Drew Barrymore PAUSES premier of her show after issuing teary-eyed apology for resuming talk show during writers strike
Drew Barrymore has sensationally paused the premier of her talk show until after the Hollywood writers strike ends after facing intense criticism for her actions.
The 48-year-old actress issued a groveling on-camera apology for continuing her CBS talk show ‘The Drew Barrymore Show’ while her three unionized writers were on strike – but she still refused to halt production.
Barrymore was planning to return to screens on September 18, with filming for the fourth season of her show taking place earlier this week. She was then called out for her actions and lack of solidarity with the Writers Guild Of America (WGA).
Announcing that she was going back on her decision after the backlash, she wrote on Instagram on Sunday: ‘I have listened to everyone, and I am making the decision to pause the show’s premiere until the strike is over.
‘I have no words to express my deepest apologies to anyone I have hurt and, of course, to our incredible team who works on the show and has made it what it is today.
Drew Barrymore apologized for resuming her talk show without her three unionized writers amid the ongoing writers strike
‘We really tried to find our way forward. And I truly hope for a resolution for the entire industry soon.’
The Instagram walk-back comes after she said in a video on Friday: ‘I wanted to own a decision, so that it wasn’t a PR-protected situation, and I would just take full responsibility for my actions.’
‘I believe there’s nothing I can do or say in this moment to make it OK,’ she said through tears.
‘I fully accept that. I fully understand that. There are so many reasons why this is so complex, and I just want everyone to know my intentions have never been in a place to upset or hurt anymore.
‘It’s not who I am. I’ve been through so many ups and downs in my life, and this is one of them. I deeply apologize to writers. I deeply apologize to unions.’
She added: ‘There’s a huge question of the why — why am I doing this?
‘Well, I certainly couldn’t have expected this kind of attention, and we aren’t going to break rules and we will be in compliance.

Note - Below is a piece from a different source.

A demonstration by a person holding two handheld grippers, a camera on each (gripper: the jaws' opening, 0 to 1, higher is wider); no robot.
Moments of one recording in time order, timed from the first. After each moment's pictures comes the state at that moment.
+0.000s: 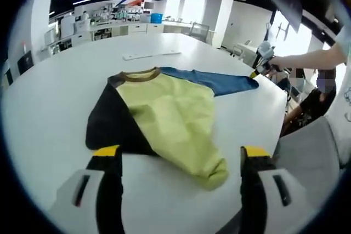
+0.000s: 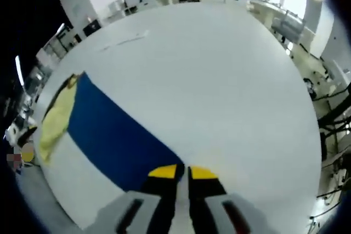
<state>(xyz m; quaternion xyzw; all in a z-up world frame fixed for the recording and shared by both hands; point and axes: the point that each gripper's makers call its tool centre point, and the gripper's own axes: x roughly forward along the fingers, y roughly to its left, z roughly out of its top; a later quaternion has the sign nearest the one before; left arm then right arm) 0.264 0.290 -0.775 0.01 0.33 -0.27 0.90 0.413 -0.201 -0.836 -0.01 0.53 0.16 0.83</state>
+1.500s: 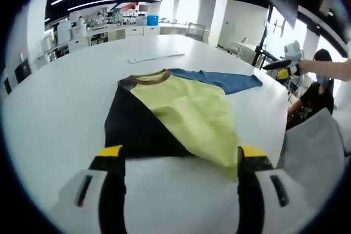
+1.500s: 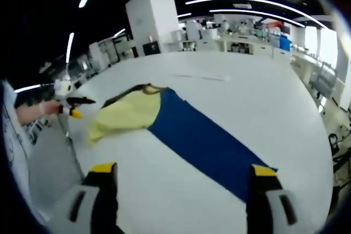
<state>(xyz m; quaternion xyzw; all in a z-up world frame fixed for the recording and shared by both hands) 0.284 0.330 -0.777 0.03 0.32 -0.30 0.90 0.318 -0.072 -0.751 -0.04 0.35 0.33 0.87</state>
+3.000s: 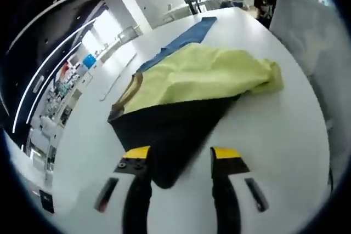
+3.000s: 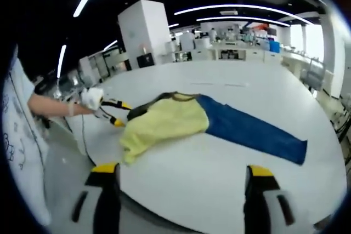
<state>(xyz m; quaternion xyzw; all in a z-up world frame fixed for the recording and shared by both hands) 0.330 0.368 -0.822 0.39 0.20 -0.46 0.77 0.217 0.052 -0.729 0.01 0.32 0.28 0.90</state>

I wanted to do this, because as I said, this is bigger than me and there are other people’s jobs on the line.’
Barrymore’s show operates with union writers, therefore non-WGA members would have been hired to write the new episodes’ scripts, which is considered crossing the picket line.
The Alliance of Motion Picture and Television Producers revealed on Thursday that it was working with the WGA to get back to the negotiating table to put an end to the strikes
Drew, on her knees, talking to trans influencer Dylan Mulvaney on The Drew Barrymore Show
The WGA hit out at her decision to bring back the show during the strike, saying: ‘Drew Barrymore should not be on the air while her writers are on strike fighting for a fair deal.
‘In reality, shows like this cannot operate without writing, and that is struck work.’
A spokesperson for the union maintained The Drew Barrymore Show is a struck show, and as a result union members picketed outside of her studios on Monday and Tuesday in New York City.
‘It has stayed off the air since the strike began on May 2nd but has now (unfortunately) decided to return without its writers,’ the spokesperson said in the statement.
‘The Guild has, and will continue to, picket any struck show that continues production for the duration of the strike.’
Actors who appear as guests when The Drew Barrymore returns for its fourth season will have to abide by the Screen Actors Guild American – Federation Of Television And Radio Artists (SAG-AFTRA) strike rules. This includes not discussing or promoting any struck work.
Cristina Kinon, one of the co-head writers for The Drew Barrymore Show who is on strike, spoke out about the issue.
She was diplomatic about the situation but argued that Barrymore could have done more to help television industry workers impacted by the strikes than simply restarting the show, and Kinon said returning to the air would only ‘prolong the strike.’
‘I personally understand that everybody has to make the best decision for themselves,’ Kinon said carefully.
‘I know that this show has a crew of hundreds of people who need to be paid, and I understand the perspective of wanting to protect your cast, your crew, and your staff.’